I may be accused of many things but I can never be accused of putting forth a
cogent argument that would have Peter Stothard nodding with approval. How can
I? I wouldn't recognize literature if it ran me over in a tractor. What I have
displayed in this post are my likes (rather dislikes; I am sparing in my
appreciation and comprehensive in complaints); prejudices if you will.
Is this
even a book-blog? Probably it is in the
loose sense of the term; because I write about things vaguely related to books.
It is just something I do to pass time. Some people watch football, some people
serve in the Salvation Army canteen, some go paragliding, some (in Norfolk)
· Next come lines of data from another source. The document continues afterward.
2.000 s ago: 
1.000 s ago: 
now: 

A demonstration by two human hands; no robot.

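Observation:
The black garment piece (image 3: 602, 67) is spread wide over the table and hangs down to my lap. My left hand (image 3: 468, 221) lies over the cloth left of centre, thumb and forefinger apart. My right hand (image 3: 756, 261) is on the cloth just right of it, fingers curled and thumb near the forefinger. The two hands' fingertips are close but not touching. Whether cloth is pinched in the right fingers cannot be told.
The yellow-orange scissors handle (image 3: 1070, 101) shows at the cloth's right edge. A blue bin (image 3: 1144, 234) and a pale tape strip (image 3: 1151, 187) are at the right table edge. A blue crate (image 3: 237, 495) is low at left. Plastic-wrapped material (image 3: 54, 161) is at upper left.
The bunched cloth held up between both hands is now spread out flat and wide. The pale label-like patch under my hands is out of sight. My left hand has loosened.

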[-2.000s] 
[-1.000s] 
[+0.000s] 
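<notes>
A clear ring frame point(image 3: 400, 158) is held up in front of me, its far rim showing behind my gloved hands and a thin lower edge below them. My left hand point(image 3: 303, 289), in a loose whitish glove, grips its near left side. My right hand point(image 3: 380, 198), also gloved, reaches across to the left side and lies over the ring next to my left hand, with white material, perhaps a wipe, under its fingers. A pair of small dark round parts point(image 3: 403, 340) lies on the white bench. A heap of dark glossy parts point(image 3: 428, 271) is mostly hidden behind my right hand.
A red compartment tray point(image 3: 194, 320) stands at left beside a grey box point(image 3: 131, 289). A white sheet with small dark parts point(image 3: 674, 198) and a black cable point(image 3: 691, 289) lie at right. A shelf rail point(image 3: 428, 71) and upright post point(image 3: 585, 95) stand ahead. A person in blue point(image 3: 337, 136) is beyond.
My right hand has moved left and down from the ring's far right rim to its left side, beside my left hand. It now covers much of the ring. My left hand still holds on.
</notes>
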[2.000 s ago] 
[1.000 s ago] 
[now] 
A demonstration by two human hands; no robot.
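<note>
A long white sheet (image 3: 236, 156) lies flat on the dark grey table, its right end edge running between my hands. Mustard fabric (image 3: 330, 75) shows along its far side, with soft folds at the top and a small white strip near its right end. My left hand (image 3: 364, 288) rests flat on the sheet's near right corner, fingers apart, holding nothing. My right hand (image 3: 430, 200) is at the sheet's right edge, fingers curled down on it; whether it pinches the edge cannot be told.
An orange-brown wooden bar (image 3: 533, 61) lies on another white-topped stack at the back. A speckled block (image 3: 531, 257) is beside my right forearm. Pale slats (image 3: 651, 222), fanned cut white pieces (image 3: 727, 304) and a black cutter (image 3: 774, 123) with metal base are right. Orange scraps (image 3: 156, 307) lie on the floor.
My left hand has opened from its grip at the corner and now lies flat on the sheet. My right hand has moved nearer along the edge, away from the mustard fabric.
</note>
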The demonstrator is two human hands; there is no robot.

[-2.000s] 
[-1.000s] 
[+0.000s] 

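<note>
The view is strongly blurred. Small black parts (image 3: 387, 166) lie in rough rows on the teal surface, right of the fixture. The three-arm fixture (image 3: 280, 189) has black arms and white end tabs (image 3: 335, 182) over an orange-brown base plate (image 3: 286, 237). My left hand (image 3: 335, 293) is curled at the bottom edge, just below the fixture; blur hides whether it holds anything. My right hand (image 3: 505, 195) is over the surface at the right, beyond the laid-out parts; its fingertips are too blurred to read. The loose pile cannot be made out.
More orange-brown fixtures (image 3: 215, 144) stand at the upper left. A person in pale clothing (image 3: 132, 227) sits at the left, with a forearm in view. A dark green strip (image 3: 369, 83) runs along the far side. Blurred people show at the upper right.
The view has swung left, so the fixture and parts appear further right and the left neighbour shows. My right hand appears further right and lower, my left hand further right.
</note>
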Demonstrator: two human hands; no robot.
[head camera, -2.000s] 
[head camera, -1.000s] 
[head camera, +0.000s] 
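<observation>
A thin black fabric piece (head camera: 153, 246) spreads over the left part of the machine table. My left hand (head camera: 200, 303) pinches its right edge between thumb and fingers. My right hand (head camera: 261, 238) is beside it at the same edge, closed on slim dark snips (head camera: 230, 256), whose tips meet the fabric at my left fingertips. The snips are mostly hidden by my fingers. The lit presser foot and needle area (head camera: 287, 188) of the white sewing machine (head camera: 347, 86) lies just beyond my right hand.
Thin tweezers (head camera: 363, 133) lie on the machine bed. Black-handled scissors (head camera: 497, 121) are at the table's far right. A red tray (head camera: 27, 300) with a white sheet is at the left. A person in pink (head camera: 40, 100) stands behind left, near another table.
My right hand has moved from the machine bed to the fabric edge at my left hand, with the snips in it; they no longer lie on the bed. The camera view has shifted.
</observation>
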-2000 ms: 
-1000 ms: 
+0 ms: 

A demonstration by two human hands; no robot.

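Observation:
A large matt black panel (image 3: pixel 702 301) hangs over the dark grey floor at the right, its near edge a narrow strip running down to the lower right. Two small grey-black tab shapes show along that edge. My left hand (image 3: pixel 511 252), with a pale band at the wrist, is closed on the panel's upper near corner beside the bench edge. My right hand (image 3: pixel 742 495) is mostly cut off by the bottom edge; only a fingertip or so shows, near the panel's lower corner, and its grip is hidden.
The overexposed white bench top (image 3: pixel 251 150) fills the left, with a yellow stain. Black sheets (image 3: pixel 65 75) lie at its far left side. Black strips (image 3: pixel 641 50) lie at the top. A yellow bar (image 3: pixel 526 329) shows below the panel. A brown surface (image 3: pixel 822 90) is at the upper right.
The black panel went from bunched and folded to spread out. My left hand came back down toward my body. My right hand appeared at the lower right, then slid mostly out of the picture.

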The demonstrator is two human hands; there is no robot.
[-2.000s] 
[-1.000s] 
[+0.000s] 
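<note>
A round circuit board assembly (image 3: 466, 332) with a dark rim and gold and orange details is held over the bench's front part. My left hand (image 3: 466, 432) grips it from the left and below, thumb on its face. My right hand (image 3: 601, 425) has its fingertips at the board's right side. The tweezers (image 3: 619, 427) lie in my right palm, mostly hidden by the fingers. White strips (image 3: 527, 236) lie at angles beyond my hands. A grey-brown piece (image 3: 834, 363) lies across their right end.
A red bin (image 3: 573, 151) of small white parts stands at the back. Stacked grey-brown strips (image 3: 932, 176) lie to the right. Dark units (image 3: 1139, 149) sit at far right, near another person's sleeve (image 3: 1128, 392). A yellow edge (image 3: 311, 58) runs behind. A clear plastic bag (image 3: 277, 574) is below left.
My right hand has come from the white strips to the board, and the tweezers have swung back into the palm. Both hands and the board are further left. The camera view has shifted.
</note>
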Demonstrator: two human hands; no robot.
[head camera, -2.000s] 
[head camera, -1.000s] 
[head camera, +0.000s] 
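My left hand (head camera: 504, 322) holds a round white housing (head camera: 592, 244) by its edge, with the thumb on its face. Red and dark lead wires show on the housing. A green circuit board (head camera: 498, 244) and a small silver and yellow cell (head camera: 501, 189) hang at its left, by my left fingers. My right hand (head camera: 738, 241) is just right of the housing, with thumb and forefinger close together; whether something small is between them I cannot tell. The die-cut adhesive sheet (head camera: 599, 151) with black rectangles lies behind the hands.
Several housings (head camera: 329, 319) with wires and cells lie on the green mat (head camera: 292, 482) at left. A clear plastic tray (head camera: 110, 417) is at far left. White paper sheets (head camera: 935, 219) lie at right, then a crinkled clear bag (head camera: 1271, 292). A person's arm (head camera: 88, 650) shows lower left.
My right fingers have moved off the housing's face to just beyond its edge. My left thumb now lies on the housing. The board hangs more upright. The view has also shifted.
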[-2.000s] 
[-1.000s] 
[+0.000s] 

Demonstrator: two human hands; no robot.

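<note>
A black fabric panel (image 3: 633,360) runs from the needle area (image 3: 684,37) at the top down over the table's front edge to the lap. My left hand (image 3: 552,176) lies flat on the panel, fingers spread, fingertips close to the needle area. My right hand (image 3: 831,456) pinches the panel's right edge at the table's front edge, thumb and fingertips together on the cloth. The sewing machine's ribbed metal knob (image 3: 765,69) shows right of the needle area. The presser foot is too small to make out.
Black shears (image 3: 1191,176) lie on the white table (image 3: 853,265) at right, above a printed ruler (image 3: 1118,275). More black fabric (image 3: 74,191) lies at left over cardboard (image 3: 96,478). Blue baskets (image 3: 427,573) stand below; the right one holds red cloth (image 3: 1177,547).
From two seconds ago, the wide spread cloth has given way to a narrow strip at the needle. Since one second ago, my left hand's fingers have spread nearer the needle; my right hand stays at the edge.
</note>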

rush out of whichever stable they are rolling in when an aeroplane flies overhead. I
upload dyspeptic, aggravated rants on my blog.
It,
therefore, came as a great shock to read that the learned chair of the Booker
Prize committee views my book-blog—well not my book-blog specifically, but the
cohort to which it belongs—for the confidence-anaemia afflicting
literary critics.
I sincerely
hope that literary criticism flourishes, and gets the much-needed implant of
mental whalebone. They have, however, nothing to fear from this book-blog at
least. It is essentially of unserious nature. It is, under no circumstances, to
be taken seriously. I don’t take it seriously myself.
The Distinguished Literary Critic. The bookshelf in the background gives a touch of class.